Our preduction for the success of the subtrees in 2019 was currect in 70% of the cases when we consider the majority vote between our general model and 10 models from 10-folds cross validation. In 82% of the cases, at least one of our model could curectly predict the success of the subtrees. We also found this paper "Antigenicsites of H1N1 influenza virus hemagglutinin revealed by natural isolates and inhibition assays" which identified the epitope sites of the H1N1 sequences.

Theme 3 - explore alternative learning methods

Maryam suggested exploring whether we could use graph neural networks instead of creating data frames with features that summarise the structure of the subtrees. We think that solving this problem is not feasible during this weekend, but perhaps setting up the problem is. We have team members reading about the required inputs for graph neural networks and thinking through how we would set up our problem in that kind of structure.
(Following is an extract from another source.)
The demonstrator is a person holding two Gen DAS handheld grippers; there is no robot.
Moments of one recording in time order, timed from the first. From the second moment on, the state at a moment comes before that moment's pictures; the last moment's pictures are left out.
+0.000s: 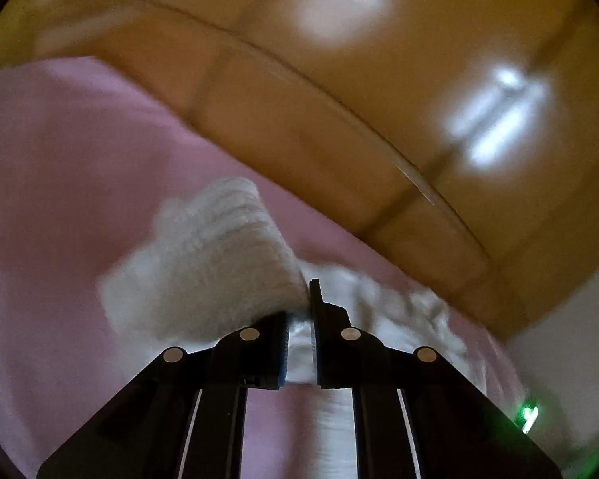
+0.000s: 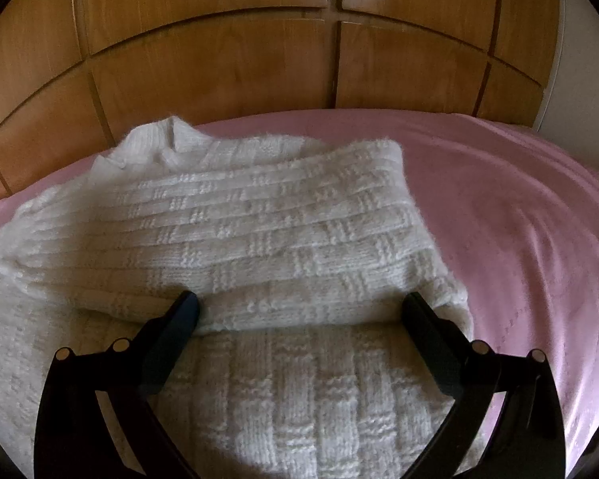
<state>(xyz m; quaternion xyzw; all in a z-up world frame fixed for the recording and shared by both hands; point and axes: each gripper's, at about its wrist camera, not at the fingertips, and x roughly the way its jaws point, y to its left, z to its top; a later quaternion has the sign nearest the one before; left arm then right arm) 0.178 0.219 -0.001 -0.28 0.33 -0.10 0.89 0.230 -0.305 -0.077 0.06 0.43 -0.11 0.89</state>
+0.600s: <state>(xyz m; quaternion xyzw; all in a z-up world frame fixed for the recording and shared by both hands) 0.117 0.095 -0.041 -0.18 0.38 -0.17 0.89 0.221 -0.313 -0.072 0.08 0.43 -0.10 0.89</state>
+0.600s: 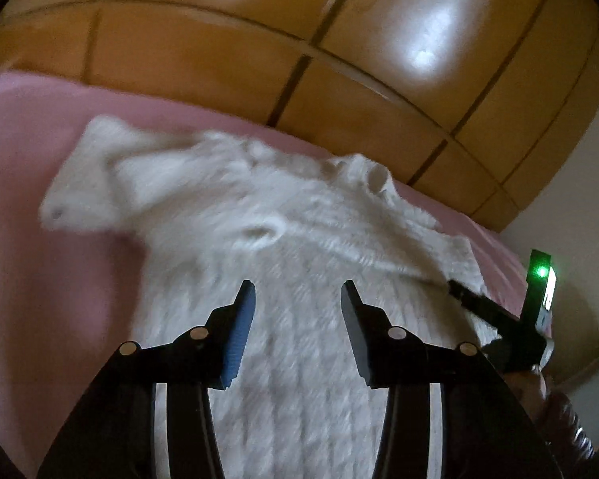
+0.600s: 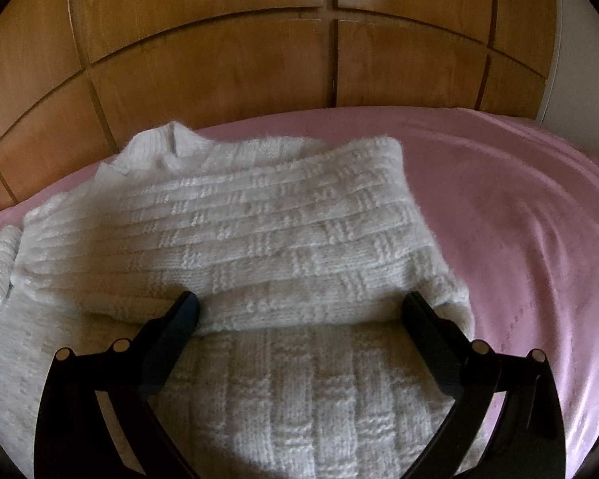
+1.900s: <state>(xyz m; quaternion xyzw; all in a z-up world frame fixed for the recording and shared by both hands) 0.081 0.118 -0.085 -0.20 0.37 -0.18 0.89 0.263 -0.222 0.009 0.18 0.39 0.09 0.90</state>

There are two ways to employ graph neural networks to solve this problem. The first approach performs graph-level inference on the phylogenetic subtrees defined previously. The model would learn high level features from the nodes and structure of the graphs and use them to predict the success of the subtree. The second approach learns higher level representations for each node in the phylogenetic tree (the one, big, global tree) based on the node's features and features of its neighbours. The model then uses these representations to predict the success of the node.
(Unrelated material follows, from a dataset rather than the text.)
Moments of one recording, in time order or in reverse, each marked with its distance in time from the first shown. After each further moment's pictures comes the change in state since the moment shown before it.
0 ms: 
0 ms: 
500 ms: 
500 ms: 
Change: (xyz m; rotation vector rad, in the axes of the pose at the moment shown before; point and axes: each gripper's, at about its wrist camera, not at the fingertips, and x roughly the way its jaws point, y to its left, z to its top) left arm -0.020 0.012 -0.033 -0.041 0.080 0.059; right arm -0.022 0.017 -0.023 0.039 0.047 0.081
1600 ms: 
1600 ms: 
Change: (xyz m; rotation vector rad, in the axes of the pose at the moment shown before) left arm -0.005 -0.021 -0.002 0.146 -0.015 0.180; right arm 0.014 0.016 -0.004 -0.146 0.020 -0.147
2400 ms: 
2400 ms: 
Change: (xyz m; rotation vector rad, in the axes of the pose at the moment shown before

Setting up the first of these structures should be reasonably straightforward: obtain subtrees from Theme 2, represent them as graphs; use the success outcomes from Theme 2 and train GNNs to predict these outcomes. It would be pretty straightforward, but a bit more time-consuming, to develop a suite of features to place on the nodes of the subtrees. These should be derived from the NA and HA sequences for the tips in the subtree -- for example, the epitope features would be a great starting point.

Theme 4 - use simpler models and larger clades of trees

Here, instead of dividing the phylogeny into many small subtrees of size approximately 10-35 we will focus on fewer, larger clades. Now, we won't have sufficient data to train machine learning models, but we can use the number of lineages in the trees per unit time and other simple summaries of tree growth to see if we can build a predictive model that signifies whether a clade is going to grow into the future.

Current status: We have functions that extract larger clades from the global phylogeny and profile how these have evolved over time. These profiles look at the diversification of the tree in time and in genetic distance space. We have also implemented a definition of "success" in this broader context. The next step is to combine visualisations and get intuition for whether there are signatures of which clades will be highly successful.